Irónico resulta igualmente que Gotthold Ephraim Lessing, a quien se atribuye el mérito de la separación doctrinal definitiva de aquello que la práctica antropológica de las cavernas había unido, los iconos y los símbolos, y poco menos que el descubrimiento de que cada tipo de signo humano posee su semiótica propia, sin que ninguna de ellas sea reducible, y ni siquiera traducible por completo, a las otras, no hiciera más que amplificar una ingeniosa y lapidaria perogrullada de La Fontaine: «Las palabras y los colores no son cosas semejantes, ni los ojos son tampoco las orejas» («El cuadro», en Cuentos libertinos).
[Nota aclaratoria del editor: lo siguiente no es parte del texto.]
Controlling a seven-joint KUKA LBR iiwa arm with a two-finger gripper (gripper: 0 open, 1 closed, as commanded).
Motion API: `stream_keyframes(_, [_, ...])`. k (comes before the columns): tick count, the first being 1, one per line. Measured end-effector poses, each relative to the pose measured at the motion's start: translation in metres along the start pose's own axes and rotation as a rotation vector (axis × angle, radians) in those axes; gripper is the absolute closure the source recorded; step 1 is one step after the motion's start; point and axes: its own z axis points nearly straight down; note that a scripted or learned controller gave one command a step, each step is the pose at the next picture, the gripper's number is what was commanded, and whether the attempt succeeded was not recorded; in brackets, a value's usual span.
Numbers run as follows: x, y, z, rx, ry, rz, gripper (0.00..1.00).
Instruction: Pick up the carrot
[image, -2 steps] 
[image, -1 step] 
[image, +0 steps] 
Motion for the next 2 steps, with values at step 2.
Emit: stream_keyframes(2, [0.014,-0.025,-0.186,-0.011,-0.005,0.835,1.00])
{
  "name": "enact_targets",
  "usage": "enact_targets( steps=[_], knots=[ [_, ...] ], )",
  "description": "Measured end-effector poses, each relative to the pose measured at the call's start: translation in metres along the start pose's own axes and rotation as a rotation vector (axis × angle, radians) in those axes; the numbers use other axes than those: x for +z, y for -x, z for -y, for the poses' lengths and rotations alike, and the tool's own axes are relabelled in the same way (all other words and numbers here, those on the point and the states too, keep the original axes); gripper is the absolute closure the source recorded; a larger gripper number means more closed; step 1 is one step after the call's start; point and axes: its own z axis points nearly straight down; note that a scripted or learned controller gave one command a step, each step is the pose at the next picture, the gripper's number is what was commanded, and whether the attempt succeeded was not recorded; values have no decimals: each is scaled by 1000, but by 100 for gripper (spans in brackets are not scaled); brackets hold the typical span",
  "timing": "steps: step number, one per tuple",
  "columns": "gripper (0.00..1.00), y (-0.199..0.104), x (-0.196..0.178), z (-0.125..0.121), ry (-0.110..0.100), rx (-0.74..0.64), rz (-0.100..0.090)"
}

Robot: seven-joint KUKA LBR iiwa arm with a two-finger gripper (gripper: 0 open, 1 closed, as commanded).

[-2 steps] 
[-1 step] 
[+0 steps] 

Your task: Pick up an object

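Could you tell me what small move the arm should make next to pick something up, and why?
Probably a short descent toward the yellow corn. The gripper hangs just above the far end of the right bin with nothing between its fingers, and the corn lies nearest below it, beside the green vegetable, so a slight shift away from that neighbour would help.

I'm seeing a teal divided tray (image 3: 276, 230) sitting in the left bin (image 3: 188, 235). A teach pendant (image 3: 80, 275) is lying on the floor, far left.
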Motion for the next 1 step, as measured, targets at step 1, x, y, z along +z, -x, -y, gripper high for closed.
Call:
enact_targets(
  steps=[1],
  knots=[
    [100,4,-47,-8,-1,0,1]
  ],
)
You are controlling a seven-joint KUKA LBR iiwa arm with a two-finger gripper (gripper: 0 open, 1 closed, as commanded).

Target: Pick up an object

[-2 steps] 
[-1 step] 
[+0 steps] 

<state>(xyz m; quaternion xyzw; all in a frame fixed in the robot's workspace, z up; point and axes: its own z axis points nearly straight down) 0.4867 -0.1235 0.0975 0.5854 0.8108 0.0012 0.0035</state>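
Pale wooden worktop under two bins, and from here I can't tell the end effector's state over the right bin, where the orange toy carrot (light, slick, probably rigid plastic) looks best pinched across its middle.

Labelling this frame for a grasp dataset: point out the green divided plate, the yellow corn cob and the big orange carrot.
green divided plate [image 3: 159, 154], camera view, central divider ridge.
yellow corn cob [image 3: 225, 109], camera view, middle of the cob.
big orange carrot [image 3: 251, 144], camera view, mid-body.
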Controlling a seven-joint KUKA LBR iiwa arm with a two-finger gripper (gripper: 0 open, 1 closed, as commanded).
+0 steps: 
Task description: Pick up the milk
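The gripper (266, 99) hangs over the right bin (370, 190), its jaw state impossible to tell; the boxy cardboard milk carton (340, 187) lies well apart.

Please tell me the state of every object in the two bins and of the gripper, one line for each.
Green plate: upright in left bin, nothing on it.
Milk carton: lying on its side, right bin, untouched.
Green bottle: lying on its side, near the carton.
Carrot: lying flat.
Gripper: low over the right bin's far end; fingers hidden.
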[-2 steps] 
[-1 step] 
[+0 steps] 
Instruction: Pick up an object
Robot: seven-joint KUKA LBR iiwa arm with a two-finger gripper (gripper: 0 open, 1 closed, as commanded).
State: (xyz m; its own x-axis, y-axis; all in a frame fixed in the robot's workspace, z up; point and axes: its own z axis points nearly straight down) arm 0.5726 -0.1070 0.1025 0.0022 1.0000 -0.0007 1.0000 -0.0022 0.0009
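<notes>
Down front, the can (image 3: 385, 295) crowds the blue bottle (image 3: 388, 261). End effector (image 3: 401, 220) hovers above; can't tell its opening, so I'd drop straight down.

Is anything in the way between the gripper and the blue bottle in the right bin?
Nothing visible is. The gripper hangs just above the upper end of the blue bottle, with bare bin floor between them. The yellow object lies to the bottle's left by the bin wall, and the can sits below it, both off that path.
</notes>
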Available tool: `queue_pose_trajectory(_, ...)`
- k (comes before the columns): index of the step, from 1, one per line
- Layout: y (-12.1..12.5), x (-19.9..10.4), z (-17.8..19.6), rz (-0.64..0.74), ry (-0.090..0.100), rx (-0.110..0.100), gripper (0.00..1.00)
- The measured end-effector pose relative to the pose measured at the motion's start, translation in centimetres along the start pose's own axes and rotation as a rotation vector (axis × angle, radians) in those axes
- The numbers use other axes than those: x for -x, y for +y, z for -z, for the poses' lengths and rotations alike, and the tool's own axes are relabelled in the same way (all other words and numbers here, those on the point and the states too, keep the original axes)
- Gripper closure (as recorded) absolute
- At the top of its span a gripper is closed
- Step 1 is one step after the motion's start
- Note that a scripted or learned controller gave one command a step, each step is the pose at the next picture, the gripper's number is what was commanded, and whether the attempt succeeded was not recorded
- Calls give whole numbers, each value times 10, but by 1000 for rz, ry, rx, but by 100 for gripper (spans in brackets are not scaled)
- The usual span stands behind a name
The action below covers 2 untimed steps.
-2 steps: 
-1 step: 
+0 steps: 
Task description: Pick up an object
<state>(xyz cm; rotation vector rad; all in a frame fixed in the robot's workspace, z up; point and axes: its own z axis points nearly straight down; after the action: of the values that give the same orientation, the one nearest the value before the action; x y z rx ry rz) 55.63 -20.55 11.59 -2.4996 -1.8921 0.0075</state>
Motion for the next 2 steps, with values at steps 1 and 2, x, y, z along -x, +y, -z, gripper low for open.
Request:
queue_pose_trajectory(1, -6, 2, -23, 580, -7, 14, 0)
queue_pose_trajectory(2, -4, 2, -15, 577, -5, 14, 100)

Por no hablar del autor sin el cual ningún manual de estudios interartísticos estaría completo, el latino Horacio, para el que la poesía debía, si quería conquistar y defender su cuota de mercado, proponer al receptor una inmersión sensorial y una sugestión emocional al menos equivalentes a las que lograba producir en el suyo la pintura, anticipándose de esta suerte a quienes encuentran hoy la literatura convencional insuficiente en su monótona o monomodal verbalidad y la reclaman aumentada o «expandida».

Así, podríamos seguir seleccionando fragmentos de otra doxa, en este caso, la académica, y procurar concertarlos de modo que las grandes voces de la historia del arte y de la literatura, de la estética y de la teoría del conocimiento, dieran la impresión de dialogar entre sí como en un simposio de sabios desinteresados; y de discutir, por encima de toda barrera espacial y temporal, los méritos y deméritos respectivos de las artes de la palabra y de las artes de la imagen, y sus condiciones formales de ejercicio.